▶ [WHAT THE TASK REQUIRES]: Once the line with "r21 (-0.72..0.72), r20" is found in the data, output it and each following line exactly, up to and including the line with "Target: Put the", and nothing before or after.

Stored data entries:
.....

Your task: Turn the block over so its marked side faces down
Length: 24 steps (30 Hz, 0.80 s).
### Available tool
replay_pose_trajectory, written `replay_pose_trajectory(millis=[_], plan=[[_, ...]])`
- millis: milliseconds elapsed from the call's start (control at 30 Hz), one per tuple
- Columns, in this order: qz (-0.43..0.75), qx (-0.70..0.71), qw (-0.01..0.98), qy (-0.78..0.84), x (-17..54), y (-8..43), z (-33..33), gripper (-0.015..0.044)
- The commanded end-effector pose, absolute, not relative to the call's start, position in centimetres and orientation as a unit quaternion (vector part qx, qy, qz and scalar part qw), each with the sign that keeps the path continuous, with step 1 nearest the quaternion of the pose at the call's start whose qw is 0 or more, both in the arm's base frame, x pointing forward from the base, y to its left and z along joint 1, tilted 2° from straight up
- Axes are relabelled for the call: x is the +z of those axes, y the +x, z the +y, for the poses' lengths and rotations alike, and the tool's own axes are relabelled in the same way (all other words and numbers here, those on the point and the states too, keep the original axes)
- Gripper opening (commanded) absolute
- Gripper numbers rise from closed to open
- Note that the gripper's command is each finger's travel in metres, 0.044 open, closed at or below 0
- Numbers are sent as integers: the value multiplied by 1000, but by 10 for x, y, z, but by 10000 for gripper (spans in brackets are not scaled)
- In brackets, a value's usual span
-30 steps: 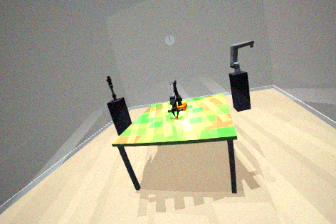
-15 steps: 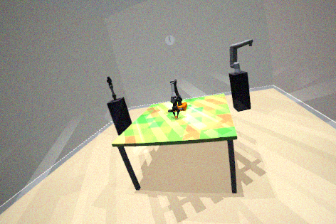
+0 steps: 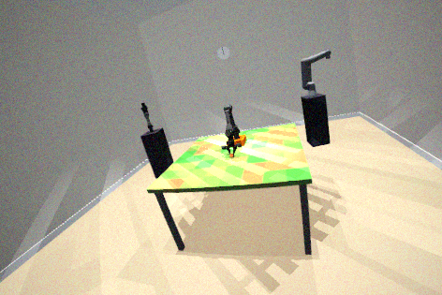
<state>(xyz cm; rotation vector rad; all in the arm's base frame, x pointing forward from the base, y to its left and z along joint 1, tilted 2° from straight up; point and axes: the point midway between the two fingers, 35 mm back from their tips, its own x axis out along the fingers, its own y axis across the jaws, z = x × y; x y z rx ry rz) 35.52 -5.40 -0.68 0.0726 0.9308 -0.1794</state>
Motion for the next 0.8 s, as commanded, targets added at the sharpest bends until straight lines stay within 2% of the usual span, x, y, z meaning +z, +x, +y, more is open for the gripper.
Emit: replay_pose_trajectory(millis=[0,767], plan=[[427,-87,900,29,-18,356,-55,0],[277,-91,956,15,-26,345,-54,0]])
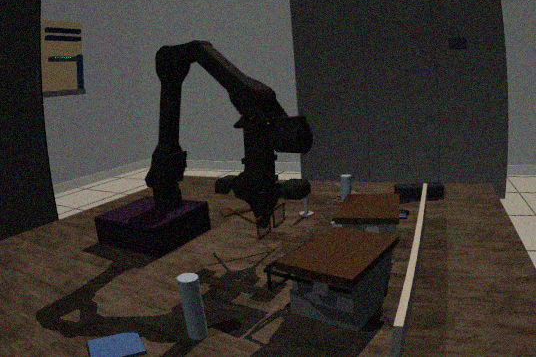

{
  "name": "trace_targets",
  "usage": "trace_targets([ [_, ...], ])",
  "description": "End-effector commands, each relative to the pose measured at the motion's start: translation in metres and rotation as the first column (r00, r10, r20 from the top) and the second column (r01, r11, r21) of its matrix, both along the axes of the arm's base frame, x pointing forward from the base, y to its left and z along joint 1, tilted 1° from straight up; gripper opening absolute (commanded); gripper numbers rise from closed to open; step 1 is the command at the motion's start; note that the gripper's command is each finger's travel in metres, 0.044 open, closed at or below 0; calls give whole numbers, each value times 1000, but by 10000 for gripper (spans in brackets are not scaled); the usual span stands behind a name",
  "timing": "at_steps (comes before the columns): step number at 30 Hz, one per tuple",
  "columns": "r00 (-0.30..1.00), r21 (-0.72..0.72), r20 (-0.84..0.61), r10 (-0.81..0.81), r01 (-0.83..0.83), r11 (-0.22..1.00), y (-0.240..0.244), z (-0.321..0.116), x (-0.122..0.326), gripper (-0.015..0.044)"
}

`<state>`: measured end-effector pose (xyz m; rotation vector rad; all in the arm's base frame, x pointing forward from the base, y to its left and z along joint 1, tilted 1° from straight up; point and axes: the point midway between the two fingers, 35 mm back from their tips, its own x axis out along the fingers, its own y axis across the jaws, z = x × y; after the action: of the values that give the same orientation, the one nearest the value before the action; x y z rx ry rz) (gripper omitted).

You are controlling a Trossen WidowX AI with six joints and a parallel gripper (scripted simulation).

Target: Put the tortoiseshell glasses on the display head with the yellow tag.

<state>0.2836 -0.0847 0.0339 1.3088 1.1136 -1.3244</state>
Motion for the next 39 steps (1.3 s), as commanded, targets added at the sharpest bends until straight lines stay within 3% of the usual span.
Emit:
trace_targets([
  [1, 1000, 1, 14, -5, 5, 1000, 1, 36, 1, 0],
  [15, 1000, 3, 14, -6, 6, 1000, 13, 53, 5, 0],
  [39, 1000, 17, 19, -6, 5, 1000, 144, 56, 53, 0],
])
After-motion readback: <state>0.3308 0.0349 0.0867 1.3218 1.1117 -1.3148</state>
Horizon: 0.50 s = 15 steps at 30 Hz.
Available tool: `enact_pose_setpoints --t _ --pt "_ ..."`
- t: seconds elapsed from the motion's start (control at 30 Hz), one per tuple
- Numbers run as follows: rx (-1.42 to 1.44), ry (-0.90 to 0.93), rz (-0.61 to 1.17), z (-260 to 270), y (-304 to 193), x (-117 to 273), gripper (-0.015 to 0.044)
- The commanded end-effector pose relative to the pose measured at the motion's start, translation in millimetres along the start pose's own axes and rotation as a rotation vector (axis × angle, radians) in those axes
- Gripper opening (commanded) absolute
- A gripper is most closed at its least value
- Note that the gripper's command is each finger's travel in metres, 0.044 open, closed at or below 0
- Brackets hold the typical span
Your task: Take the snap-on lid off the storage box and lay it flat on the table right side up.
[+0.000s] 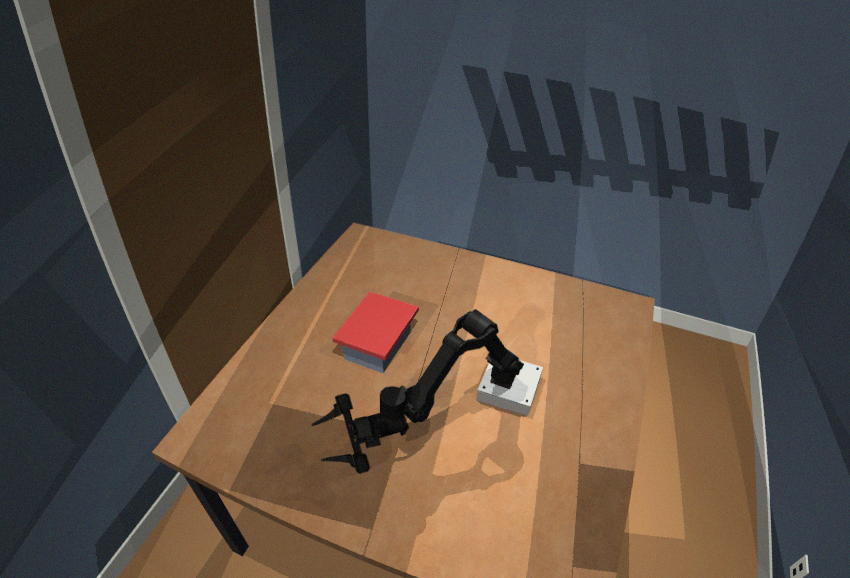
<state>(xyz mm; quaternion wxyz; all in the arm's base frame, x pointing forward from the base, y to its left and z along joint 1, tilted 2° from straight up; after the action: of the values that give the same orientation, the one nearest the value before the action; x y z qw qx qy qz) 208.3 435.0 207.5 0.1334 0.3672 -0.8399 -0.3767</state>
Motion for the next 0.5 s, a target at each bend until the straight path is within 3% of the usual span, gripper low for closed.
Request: enact_pose_setpoints --t 0.0,0.17,0.47 --pt "-0.008 0.0 0.005 -2.6 -1.3 -0.1 0.0374" --pt "-0.23 -0.028 0.129 -67.2 -35.6 5.8 0.0243" --pt "-0.62 -0.136 0.321 -158.1 -88.7 44.7 0.0235"
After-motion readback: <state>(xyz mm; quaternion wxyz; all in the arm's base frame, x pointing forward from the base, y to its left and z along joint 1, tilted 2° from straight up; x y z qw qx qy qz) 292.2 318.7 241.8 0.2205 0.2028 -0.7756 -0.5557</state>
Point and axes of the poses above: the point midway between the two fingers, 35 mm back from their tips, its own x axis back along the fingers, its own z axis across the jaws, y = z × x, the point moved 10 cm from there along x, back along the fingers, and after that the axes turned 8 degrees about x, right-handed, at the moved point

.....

▶ [RESPONSE BELOW]:
  "columns": "r00 (-0.30..1.00), r21 (-0.72..0.72), r20 (-0.84..0.61), r10 (-0.81..0.81), r01 (-0.83..0.83), r11 (-0.22..1.00), y (-0.240..0.244), z (-0.321..0.116), x (-0.122..0.326), gripper (-0.015..0.044)"
}

`<state>`: measured end-effector pose (xyz m; rotation vector rad; all in the arm's base frame, x pointing forward from the base, y to its left and z along joint 1, tilted 1° from straight up; point and axes: the point midway between the two fingers, 35 mm back from their tips, its own x axis out along the fingers, its own y axis across the jaws, z = x × y; after the action: of the values that give the same orientation, the one nearest the value before the action; x y z rx ry rz) (gripper omitted).

You are controlling a Trossen WidowX AI with six joints and a parallel gripper (scripted simulation).

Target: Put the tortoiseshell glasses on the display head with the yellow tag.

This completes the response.